The records: Begin
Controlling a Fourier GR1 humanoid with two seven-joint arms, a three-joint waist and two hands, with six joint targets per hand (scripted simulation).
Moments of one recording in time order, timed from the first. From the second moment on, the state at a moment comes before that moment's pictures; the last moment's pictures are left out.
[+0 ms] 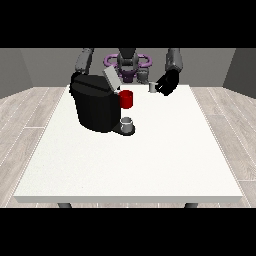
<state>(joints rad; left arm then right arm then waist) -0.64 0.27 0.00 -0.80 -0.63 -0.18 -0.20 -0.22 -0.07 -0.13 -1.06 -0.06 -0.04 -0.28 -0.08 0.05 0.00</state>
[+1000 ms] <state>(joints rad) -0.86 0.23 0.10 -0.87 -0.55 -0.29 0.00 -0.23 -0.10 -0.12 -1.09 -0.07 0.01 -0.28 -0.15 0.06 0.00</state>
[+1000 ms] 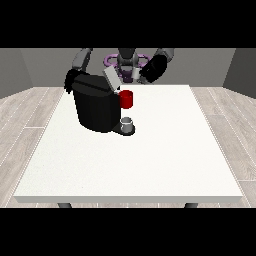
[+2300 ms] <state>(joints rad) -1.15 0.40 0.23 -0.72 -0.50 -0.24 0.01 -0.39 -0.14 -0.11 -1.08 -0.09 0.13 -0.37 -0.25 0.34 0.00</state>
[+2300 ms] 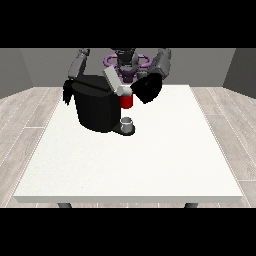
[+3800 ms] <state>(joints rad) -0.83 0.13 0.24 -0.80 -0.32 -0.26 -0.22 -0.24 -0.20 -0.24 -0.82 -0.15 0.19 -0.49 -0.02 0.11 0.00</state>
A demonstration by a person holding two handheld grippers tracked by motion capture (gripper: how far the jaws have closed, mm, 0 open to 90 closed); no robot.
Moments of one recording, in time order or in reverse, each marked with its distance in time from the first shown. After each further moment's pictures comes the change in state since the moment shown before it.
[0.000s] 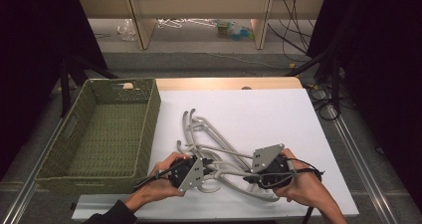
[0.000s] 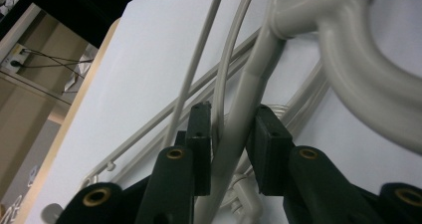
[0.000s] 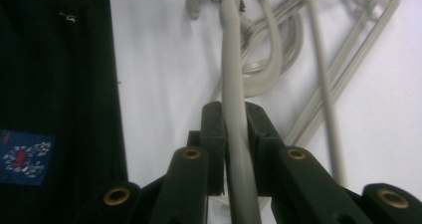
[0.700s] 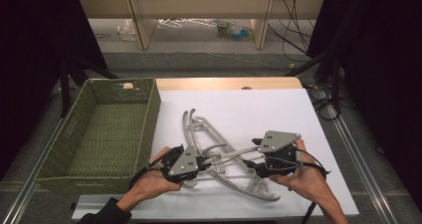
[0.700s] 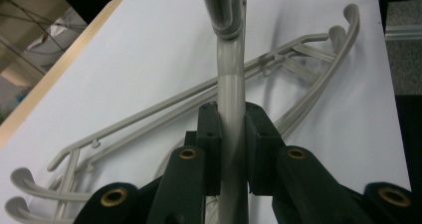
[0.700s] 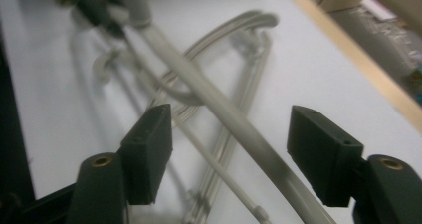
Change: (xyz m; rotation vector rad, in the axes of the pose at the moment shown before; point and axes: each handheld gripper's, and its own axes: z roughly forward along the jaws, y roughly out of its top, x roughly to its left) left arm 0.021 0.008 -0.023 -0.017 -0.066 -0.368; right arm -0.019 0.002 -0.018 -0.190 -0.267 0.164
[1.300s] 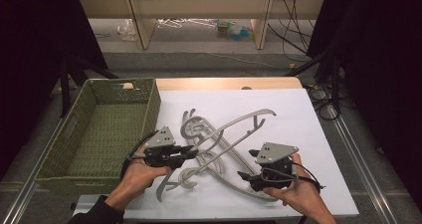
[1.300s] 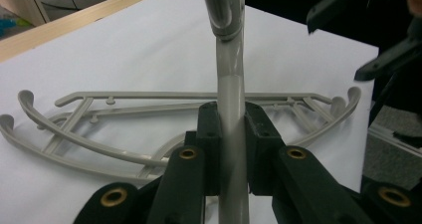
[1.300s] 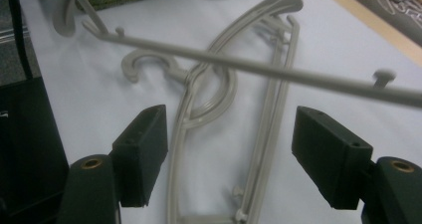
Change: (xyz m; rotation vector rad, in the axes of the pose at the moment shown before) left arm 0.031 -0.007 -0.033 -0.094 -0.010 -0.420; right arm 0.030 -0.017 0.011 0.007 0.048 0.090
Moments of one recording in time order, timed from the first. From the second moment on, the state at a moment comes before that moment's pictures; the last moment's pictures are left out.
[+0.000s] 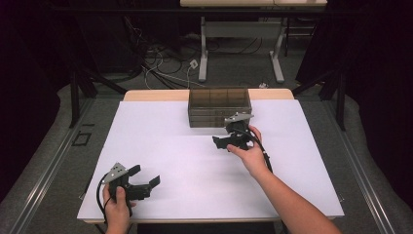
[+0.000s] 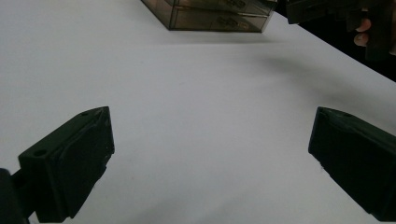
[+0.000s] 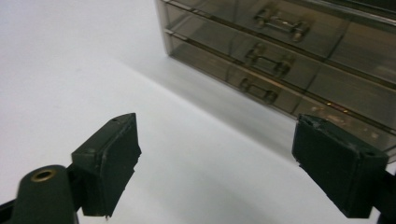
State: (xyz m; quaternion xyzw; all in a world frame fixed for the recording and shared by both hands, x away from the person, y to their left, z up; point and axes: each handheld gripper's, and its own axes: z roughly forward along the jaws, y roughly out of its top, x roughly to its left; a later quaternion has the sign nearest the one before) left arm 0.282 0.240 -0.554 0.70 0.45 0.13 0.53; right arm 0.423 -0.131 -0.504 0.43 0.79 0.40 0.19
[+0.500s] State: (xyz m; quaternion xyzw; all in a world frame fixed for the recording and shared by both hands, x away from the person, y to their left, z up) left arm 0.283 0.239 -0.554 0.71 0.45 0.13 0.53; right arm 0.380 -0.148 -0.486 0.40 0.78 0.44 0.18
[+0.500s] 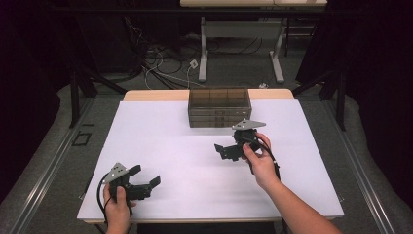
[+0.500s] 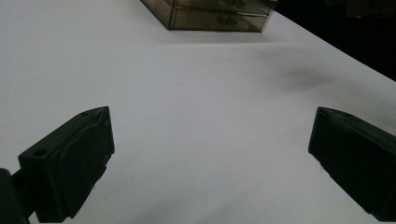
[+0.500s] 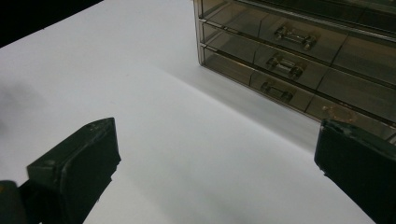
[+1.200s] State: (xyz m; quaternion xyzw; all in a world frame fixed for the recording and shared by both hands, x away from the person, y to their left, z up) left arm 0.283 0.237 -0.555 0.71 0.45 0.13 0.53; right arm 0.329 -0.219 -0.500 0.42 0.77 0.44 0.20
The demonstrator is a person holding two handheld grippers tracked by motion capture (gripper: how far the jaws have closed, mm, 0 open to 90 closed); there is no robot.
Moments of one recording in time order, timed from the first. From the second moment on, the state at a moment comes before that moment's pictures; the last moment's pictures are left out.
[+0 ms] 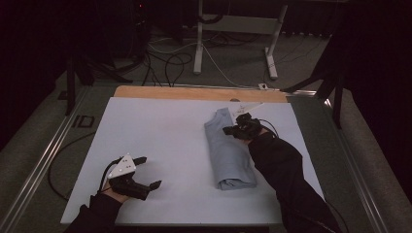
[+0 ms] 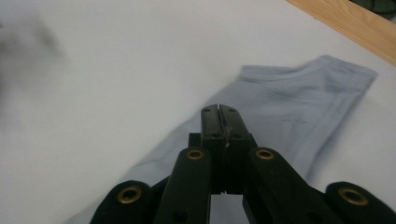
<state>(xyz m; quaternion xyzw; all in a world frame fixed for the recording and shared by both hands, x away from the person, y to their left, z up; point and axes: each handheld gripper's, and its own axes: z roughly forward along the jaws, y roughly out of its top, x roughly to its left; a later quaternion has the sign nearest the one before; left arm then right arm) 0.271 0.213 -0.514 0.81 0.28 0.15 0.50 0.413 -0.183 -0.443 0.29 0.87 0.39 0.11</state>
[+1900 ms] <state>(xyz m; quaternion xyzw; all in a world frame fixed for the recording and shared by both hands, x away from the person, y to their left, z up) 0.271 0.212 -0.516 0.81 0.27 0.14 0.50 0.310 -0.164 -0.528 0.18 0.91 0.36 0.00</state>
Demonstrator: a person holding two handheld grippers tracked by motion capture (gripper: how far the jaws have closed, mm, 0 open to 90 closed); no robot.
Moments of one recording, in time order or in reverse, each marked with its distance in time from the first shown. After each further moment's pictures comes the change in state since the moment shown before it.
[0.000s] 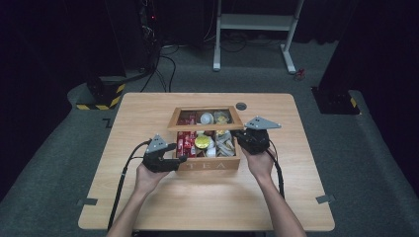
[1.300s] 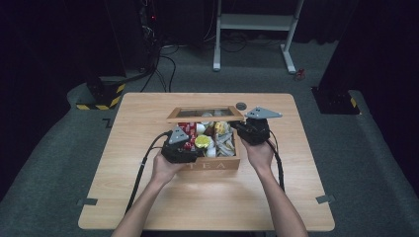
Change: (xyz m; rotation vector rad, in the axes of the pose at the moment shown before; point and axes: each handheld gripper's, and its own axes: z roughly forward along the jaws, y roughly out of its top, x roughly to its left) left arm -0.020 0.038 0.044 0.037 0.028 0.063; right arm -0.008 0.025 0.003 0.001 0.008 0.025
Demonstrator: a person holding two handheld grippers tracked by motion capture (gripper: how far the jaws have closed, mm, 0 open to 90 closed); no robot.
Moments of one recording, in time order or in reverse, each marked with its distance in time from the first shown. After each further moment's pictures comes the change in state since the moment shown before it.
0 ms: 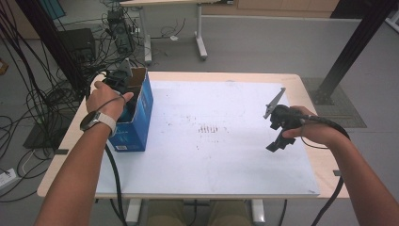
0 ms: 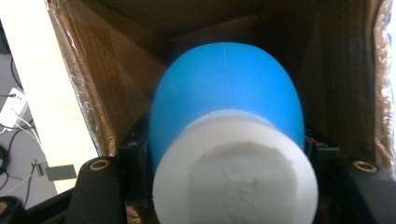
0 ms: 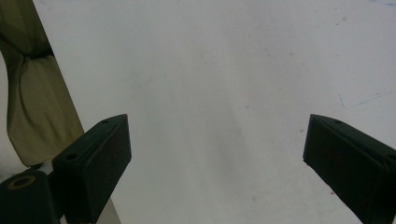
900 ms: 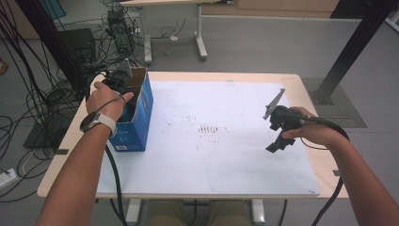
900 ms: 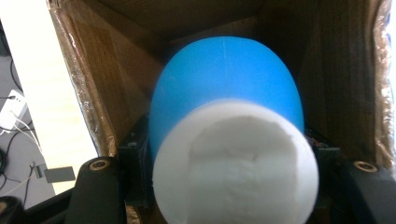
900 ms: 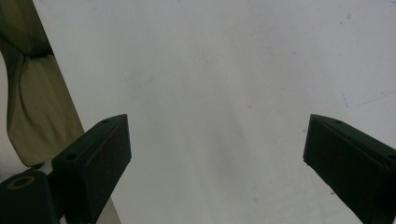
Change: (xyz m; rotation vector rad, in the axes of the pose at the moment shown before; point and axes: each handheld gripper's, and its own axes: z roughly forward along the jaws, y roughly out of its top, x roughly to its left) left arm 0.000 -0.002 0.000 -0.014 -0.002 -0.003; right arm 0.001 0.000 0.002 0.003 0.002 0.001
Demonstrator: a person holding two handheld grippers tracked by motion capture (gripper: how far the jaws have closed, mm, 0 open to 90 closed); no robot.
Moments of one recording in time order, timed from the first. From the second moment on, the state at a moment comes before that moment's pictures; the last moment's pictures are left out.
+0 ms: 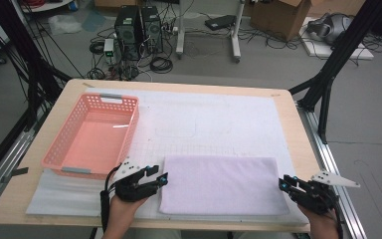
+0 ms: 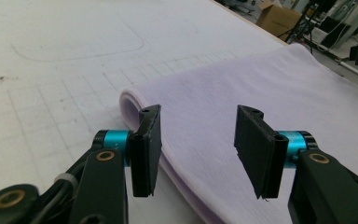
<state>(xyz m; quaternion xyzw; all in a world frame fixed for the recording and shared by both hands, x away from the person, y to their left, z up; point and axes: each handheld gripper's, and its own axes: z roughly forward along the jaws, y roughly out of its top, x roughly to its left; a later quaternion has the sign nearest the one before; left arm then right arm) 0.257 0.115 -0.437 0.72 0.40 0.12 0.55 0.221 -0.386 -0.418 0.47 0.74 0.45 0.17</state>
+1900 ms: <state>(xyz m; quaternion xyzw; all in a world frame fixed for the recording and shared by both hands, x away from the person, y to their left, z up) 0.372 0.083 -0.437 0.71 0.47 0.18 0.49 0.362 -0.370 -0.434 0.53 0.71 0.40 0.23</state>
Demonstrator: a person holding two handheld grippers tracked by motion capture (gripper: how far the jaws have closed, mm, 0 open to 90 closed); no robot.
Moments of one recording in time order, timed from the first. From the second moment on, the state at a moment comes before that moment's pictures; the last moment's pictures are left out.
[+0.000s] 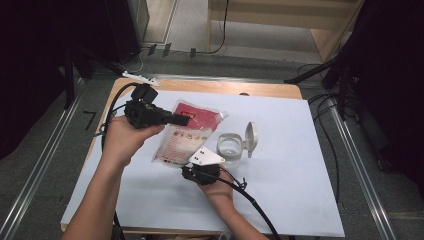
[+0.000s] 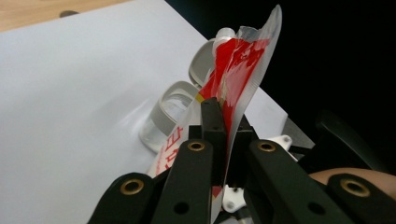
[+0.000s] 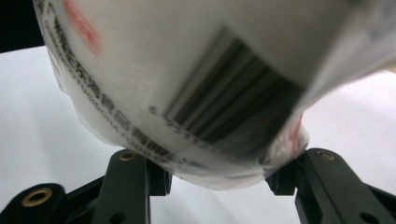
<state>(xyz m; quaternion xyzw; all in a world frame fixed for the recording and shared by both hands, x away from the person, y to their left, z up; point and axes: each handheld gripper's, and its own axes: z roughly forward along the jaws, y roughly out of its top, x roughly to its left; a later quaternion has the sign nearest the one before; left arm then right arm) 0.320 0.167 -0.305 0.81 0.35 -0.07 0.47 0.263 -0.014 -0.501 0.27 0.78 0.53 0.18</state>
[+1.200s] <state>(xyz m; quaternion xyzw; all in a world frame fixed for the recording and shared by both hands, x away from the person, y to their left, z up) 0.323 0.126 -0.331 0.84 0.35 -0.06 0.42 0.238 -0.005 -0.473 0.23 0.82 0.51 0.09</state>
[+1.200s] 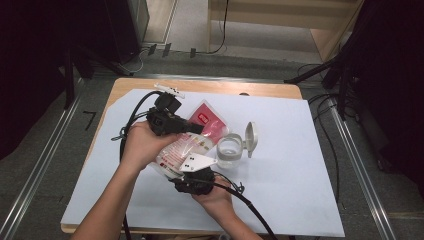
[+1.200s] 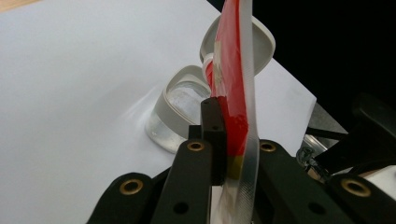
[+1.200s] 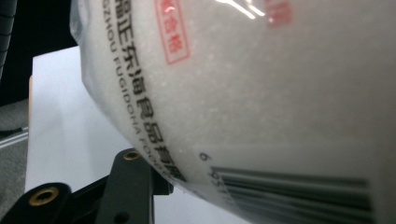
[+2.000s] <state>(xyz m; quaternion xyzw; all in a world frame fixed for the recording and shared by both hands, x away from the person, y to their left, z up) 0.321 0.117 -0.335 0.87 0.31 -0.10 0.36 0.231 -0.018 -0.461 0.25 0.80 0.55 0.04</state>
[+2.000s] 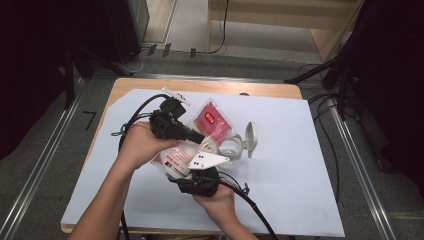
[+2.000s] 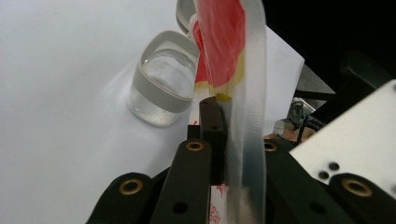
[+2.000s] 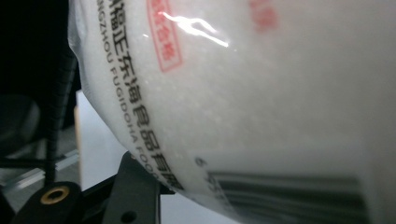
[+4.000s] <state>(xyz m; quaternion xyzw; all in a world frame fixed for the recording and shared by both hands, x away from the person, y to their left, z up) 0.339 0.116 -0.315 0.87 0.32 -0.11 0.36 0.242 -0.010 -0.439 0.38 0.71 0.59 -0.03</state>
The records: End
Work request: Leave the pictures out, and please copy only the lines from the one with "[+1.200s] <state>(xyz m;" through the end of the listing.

Exercise answer:
[+1.200s] <state>(xyz m; quaternion xyzw; all in a world frame fixed for the recording and shared by both hands, x away from the person, y to their left, z up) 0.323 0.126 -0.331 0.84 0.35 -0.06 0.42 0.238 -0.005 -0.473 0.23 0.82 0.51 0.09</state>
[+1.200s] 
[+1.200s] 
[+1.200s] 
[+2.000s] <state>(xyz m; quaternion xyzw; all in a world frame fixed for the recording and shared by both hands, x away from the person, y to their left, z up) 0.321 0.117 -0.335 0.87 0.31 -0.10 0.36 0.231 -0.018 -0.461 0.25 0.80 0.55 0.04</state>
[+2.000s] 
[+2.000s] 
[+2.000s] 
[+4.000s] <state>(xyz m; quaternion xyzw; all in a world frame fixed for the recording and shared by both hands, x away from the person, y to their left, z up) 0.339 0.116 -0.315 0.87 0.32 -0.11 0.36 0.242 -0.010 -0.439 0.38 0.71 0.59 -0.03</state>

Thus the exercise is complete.